Yatti Yapmak

Herkes 24 saatini nasıl geçiriyor bilemem.

Ancak kendiminkini nasıl geçirdiğimi biliyorum.

Tam bir kaos.

Hani eski Amerikan Kovboy filmleri vardır.

Kızılderililer saldırınca Beyazlar at arabalarını bir araya getirir ve aralarından etrafında dönen kızılderililere ateş eder.

Kızılderililerin atlarının arasından ateş ettiği , Beyazların ise arabaları ile onların etrafında döndüğü hiç bir film göremezsiniz.

Normal insanlar her gün sabah kalkınca kahvaltı yapar, öğlen ve akşam yemek yer, gece olunca da yatti yapar.

İşte o bende öyle olmuyor.

Ben fazla sokağa çıkamadığım için günlük yaşamım çoğunlukla evde geçer.

Neredeyse elli senedir ameliyatından kaçtığım bel disklerim nedeni ile gün içinde yatıp , benim tabirimle, belimi dinlendirdiğim saatler de vardır.

Koyun bunun üstüne , yaşım gereği , en fazla 4-5 saat parçalı uykuyu.

Sizin anlayacağınız benim hayatım kısa süreli yat kalk ve bir ara karnını doyur.

Sabah 4 de kahvaltıya başlayabilir veya 11 de uyanabilirim.

Ancak bu erken kahvaltılarda büyük bir sorun yaşıyorum.
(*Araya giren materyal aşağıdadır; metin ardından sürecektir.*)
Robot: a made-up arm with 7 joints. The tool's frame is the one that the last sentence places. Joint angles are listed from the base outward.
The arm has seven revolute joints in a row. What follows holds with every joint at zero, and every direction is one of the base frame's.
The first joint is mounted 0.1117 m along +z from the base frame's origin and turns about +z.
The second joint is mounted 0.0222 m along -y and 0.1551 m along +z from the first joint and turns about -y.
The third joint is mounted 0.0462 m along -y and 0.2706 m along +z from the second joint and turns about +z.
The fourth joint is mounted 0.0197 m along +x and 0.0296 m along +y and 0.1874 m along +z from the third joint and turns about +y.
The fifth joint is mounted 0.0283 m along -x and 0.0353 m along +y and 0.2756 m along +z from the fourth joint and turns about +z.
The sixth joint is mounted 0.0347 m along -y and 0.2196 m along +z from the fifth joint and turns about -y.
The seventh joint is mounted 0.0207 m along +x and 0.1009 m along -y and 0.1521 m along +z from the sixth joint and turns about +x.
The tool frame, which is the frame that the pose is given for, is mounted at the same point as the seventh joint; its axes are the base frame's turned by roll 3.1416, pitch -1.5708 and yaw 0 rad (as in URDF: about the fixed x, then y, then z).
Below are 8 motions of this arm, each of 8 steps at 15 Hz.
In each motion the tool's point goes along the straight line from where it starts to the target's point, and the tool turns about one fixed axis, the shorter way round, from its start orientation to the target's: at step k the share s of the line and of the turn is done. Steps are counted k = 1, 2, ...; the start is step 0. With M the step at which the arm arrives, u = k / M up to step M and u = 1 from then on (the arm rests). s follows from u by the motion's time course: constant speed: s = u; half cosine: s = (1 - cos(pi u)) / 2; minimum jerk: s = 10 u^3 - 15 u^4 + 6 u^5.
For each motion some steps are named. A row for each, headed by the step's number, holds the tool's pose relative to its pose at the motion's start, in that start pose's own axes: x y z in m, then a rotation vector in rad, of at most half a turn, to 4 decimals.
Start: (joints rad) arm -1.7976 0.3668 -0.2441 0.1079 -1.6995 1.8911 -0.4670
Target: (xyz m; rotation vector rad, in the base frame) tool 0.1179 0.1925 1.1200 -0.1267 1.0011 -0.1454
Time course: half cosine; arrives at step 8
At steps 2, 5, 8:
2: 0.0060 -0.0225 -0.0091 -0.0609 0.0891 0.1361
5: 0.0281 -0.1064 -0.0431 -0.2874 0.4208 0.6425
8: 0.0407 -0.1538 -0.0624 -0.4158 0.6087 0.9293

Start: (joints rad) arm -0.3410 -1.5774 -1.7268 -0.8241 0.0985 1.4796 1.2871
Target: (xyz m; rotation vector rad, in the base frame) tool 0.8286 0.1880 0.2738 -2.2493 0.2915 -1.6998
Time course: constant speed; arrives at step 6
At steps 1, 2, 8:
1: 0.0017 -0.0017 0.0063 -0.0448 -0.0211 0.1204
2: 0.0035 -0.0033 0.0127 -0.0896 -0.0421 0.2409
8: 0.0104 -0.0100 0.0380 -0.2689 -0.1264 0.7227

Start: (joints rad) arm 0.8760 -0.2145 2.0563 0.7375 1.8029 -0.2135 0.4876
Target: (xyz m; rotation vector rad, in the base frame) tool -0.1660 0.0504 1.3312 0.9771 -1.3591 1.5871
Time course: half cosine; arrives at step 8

Bir kanalda sabah saat 6 da Lezzet Durakları programının tekrarı yayınlanıyor.

Ülkenin 1/5 i açlık sınırında, neredeyse yarısı , maddi sıkıntı nedeni ile   sabahları çorba içiyor.

Sen ekranda etleri kebapları izliyorsun.

Bir de yalanlar

Kocaman bir tabak nar gibi et , sunucu soruyor.

” Porsiyonlarınız da biraz büyük galiba? ”

Cevap

” Hayır efendim bu normal porsiyonumuz .”

Gidin o dükkana programdakinin yarısı kadar et gelir , arkasından da kocaman bir kazık.

Bir de sunucunun aşırı iştahı.

Bütün masa değişik et yemekleri ve kebaplarla bezenmiş.

Sunucu dağılmış durumda , adeta ağzı sulanıyor.

Adam masadaki tüm yemekleri silip süpürüyor o arada kameraya bakıyor.

Benim gibi etli butlu bir izleyen bulursa sanki onu da yiyecek gibi.

Yarım ağızla kameraman ve program çalışanlarının da çekim sonrası kalan yemeklerden yiyeceklerini söylüyor.

İnanmayın.

Bence onlara sadece pide ve ayran kalmıştır.

Yayıncılara açık mektubumdur.

Parası olanlar zaten o yemekleri yiyor.

Dar gelirli kesim ise zaten imkansızlık nedeni ile yiyemiyor.

Kaldırın şu programı kardeşim.

Ancak kaldırmazlar.

Çünkü kaldırırlarsa sıra Evlendirme programlarına gelir.

Hani evin var mı, araban var mı diye soruların yöneltildiği programlar.

Daha sonra herkesi ekrana bağlayan onlarca futbol maçı.

Zaman zaman düşünürüm.

Acaba birileri  bu programların yayınlanmasına destek mi oluyorlar diye.

Çok bilinen bir dükkan deyişimiz vardır.

” Size ceket uyduramadık , pantolon verelim. ”

Durum aynen bu

Geçiminizi sağlayamıyoruz , bari biraz eğlendirelim.